If you've been on social media for any amount of time you've probably seen it. It's been circulated on Tumblr tens of thousands of times (literally) and immortalized on Tumblr heritage posts. It's been screencapped and posted to Buzzfeed, BoredPanda, FailArmy, various Reddit subs and innumerable Facebook "funny memes" groups. It's probably only a matter of time before it's "debunked" in some kind of "HAHA EPIC VINTAGE TUMBLR FAKE STORIES AND EVERYONE CLAPPED" compilation on YouTube.

The post in question is below:



It's a lot of text, fairly unformatted, and fairly forgettable. The story isn't actually mine - it's screencapped from my husband's Facebook, and the events in it occurred about two years before my posting it.

I had only about 100~ followers on Tumblr and most of them were internet friends of some degree. I posted it for the benefit of this small, immediate circle to read and maybe have a chuckle at. I had no intention of it being perpetuated to the far ends of the internet.

For a while, that was it. I posted it and got a few reactions from people I knew. Imagine my surprise when I log into Tumblr some week or so later to several inbox messages and the red notification number stuck on 99+.

Some major Tumblr blog picked it up and it was all over for me. This pretty uneventful, overwrought anecdote about someone else (remember, the story isn't even about me!) missing a bus earned me accusations of lying and clout-chasing (how this story was supposed to earn me any clout, I'm still not sure).

Still, it was only three messages to this effect (and maybe some people doubting the veracity of it in the notes). I'd see waves of activity on my account as it was shared around but I was mostly left alone after that initial incident. Eventually the activity subsided.

... Until it didn't. Since the time this post was made in 2013 it's been periodically resurrected on content farms, meme groups etc, and every time it's come back again for the last decade I get to enjoy watching another batch of complete strangers make absolutely bizarre, uncharitable assessments about either me or my husband (again, a lot of the time people don't recognize the story isn't about me).

So I'm going to provide some further context and commentary, mostly to address the "inconsistencies" people have pointed out as proof the story is fake (and everybody clapped).

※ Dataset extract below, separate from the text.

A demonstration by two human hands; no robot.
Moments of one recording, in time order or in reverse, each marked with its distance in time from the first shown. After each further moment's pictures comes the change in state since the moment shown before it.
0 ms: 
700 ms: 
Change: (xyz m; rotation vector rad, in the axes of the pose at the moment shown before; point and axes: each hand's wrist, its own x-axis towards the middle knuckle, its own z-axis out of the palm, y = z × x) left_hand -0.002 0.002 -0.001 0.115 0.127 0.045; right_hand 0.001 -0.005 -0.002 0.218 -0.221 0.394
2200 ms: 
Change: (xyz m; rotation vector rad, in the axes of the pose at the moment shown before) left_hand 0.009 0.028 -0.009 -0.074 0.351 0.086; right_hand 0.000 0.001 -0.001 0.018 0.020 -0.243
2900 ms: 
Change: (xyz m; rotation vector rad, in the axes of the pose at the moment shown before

And yeah, I'm just gonna basically dox myself because I don't care anymore.

This story takes place at stop 43 on Black Road (South), Flagstaff Hill, South Australia. There is no crosswalk here and this area has moving traffic at peak times of day. Because it's flowing and not stopped (no traffic lights anywhere nearby), you have to wait for an appropriately-sized break and jaywalk. If you've just come out of Kingfisher and the bus is already there with its doors open and letting people board, you're shit out of luck. This is what happened to him and what has happened to me dozens of times as well.

The "FMC" mentioned in his post is Flinders Medical Centre. This is the site of a hospital, a university and a major bus interchange. Out in the suburbs you might need to wait 30~45 minutes for another bus. At the FMC bus interchange, one usually comes by every 10~15 minutes.

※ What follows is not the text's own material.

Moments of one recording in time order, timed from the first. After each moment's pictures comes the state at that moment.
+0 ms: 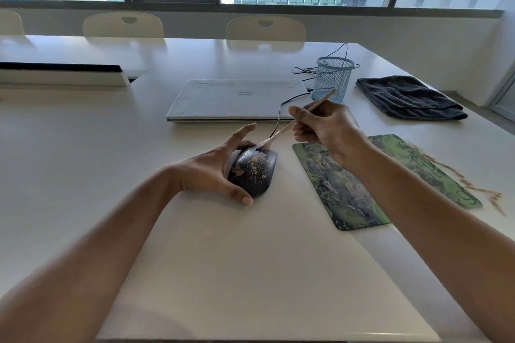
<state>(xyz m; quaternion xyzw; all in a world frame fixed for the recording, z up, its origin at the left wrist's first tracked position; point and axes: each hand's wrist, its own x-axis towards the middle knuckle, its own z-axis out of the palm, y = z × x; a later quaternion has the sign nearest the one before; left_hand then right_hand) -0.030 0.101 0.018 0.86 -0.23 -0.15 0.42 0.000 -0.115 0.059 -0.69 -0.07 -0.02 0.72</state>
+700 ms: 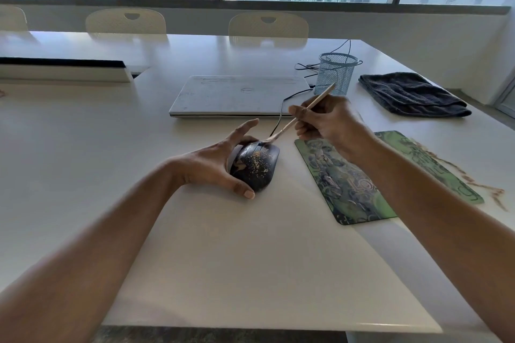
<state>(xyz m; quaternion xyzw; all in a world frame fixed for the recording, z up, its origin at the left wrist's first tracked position) -0.032 0.100 0.021 0.87 -0.22 -0.15 0.41 -0.006 -0.118 0.064 -0.73 -0.11 -0.01 0.67</state>
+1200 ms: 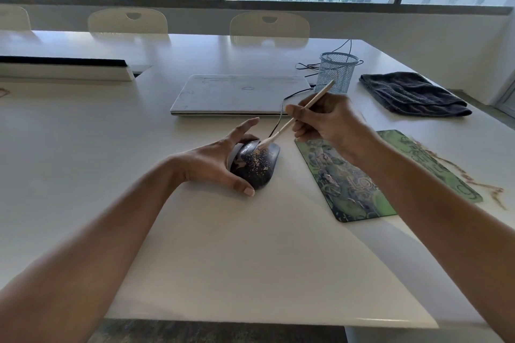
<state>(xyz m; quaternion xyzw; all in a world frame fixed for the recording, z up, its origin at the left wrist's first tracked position) -0.029 0.102 0.017 0.87 -0.22 -0.15 0.41 -0.021 -0.115 0.070 -0.73 -0.14 0.00 0.67</state>
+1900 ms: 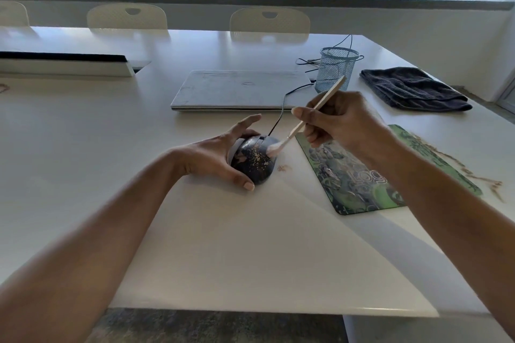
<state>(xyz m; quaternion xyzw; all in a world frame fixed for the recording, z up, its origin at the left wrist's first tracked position) -0.027 0.103 0.017 0.88 -0.21 -0.16 0.39 -0.039 -0.128 0.071 -0.76 -0.18 -0.02 0.63</state>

The fact they pulled ahead of the bus isn't a plot hole at all. The bus in question is the G20. From here, the G20 doesn't take a direct route to FMC - it takes a detour down Memford Way. A car can easily get ahead of the bus and I used to exploit this all time when I was running late and begging someone to drive me to the bus stop. I have helpfully illustrated this below:



There is nothing controversial about this tale. There is absolutely nothing in this story that holds a lie that would benefit either me as the person sharing it or my husband as the storyteller. It is a story about a time my husband missed a bus and hitched a ride with a stranger which resulted in a situation that surprised the bus driver, posted to his private, locked Facebook over a decade ago and which I should have never shared publicly.

Stop posting the fucking bus story.

Leave me alone.

If you've ever thought "wow, I wonder what would happen if this took off" while posting to social media, don't.